Plus proche de nous, je pourrais citer parmi les collègues que j’apprécie beaucoup Jean-Pierre Lebrun. Inspiré par l’œuvre de Jacques Lacan qu’il rend lisible à sa façon, il est également un lecteur infatigable cultivé par les travaux de quantités d’autres penseurs. Discutant toujours ferme et combatif, il est l’auteur de nombreux livres très instructifs. Il y explore les figures contemporaines de la subjectivité et la refonte possible du lien social en essayant d'examiner aussi bien les opportunités que les risques présentés par une société égalitaire ayant évacué l'autorité patriarcale, ce qu'il n'y a pas lieu de regretter, pour désormais accorder une place de choix au discours de la science et organiser la société à la mesure de crédos qu'on pourrait appeler néolibéraux.
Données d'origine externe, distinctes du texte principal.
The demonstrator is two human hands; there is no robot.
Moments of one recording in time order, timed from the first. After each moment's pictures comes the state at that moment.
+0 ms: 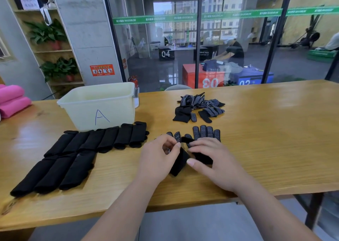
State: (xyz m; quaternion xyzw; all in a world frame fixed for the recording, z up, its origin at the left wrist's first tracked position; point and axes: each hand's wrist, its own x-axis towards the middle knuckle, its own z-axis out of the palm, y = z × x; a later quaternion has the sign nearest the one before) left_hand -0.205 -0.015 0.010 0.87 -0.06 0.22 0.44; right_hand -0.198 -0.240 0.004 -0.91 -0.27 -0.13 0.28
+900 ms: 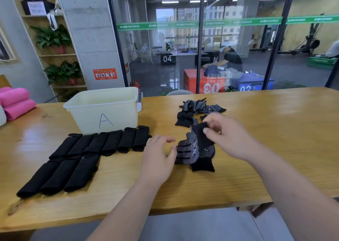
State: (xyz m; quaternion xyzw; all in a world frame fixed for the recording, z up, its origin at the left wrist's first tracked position) left_hand -0.190 -0.007 0.002 0.89 -0.06 0.26 0.37; right_hand -0.172 -0.247 0.090 -0.88 -0.23 -0.12 0.38
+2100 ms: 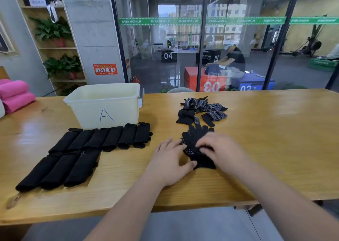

L’intellectuel exigeant et bouillonnant qui l’habite
n’oublie cependant jamais qu’il est un praticien ‒ à sa manière, absolument. En
tant que praticien il n’hésite en effet jamais à sortir du cadre classique où
travaille d’ordinaire tout psychanalyste. JP Lebrun quitte ainsi le fauteuil
installé derrière le divan ou le face à face entre individus s’entretenant dans
un cabinet privé. Il va inlassablement retrouver le monde et les gens qui
l’habitent dans les institutions pédagogiques, hospitalières et autres pour y
pratiquer la psychanalyse au vif de la société, autrement donc qu’à partir
d’une seule personne ‒ laquelle ne saurait de
toute manière exister autrement qu’en société, en étant marquée par le monde
des institutions sociales.
La critique sociale d’inspiration psychanalytique est précieuse. Elle nourrit le débat sociétal. Elle n'est sans doute pas non plus absente lors du travail concret que le psychanalyste effectue avec ses analysants qu'il cherche à comprendre et accompagner dans leur contexte social. Mais elle n'implique pas du tout que le travail concret du clinicien sert à nourrir des fantaisies révolutionnaires à l'égard du tout social, des fantaisies naïves et irréalistes. La pratique psychanalytique, tout en maintenant une distance critique à l'égard de la société contemporaine, est à mon sens avant tout une pratique clinique, destinée à accompagner et aider les gens sans oublier ce qu'ils sont, des humains complexes dans des situations complexes, sans prise immédiate sur la réalité, mais capables de se repositionner en examinant ce qui les travaille. Ne pas prendre acte de cette dimension proprement clinique, ouvre la porte à des dérapages parfois catastrophiques. La responsabilité première du psychanalyste praticien est de rendre un service clinique, aussi bien dans le cabinet privé que dans le monde institutionnel.
Il va de soi qu'on puisse aussi passer l'institution psychiatrique au crible. Il ne faut pas hésiter à combattre certaines pratiques psychiatriques si elles s'avèrent plus carcérales qu'hospitalières. Mais je ne crois pas que les pratiques psychiatriques équivalent par définition à des abus de pouvoir. Essayer de vivre en communauté avec des patients psychotiques par exemple est ni plus ni moins un défi politique, puisque l'enjeu est de vivre ensemble sans se détruire, au quotidien, en se mettant d'accord sur quantité de choses, en distribuant tous les rôles à jouer tout en combattant l'aliénation qui n'arrête pas de ressurgir. Il y en a, des abus, certes. Et c’est regrettable. Mais j’ose affirmer que le refus obstiné de s’instruire en tant que psychanalyste en se frottant aux pratiques psychiatriques effectives, celles de la psychothérapie dite institutionnelle par exemple, celles de grands cliniciens engagés sur le terrain tels François Tosquelles et Jean Oury, conduit parfois à des abus de pouvoir ‒ pas dans les institutions psychiatriques cette fois, mais dans le cabinet du psychanalyste lui-même, malheureusement.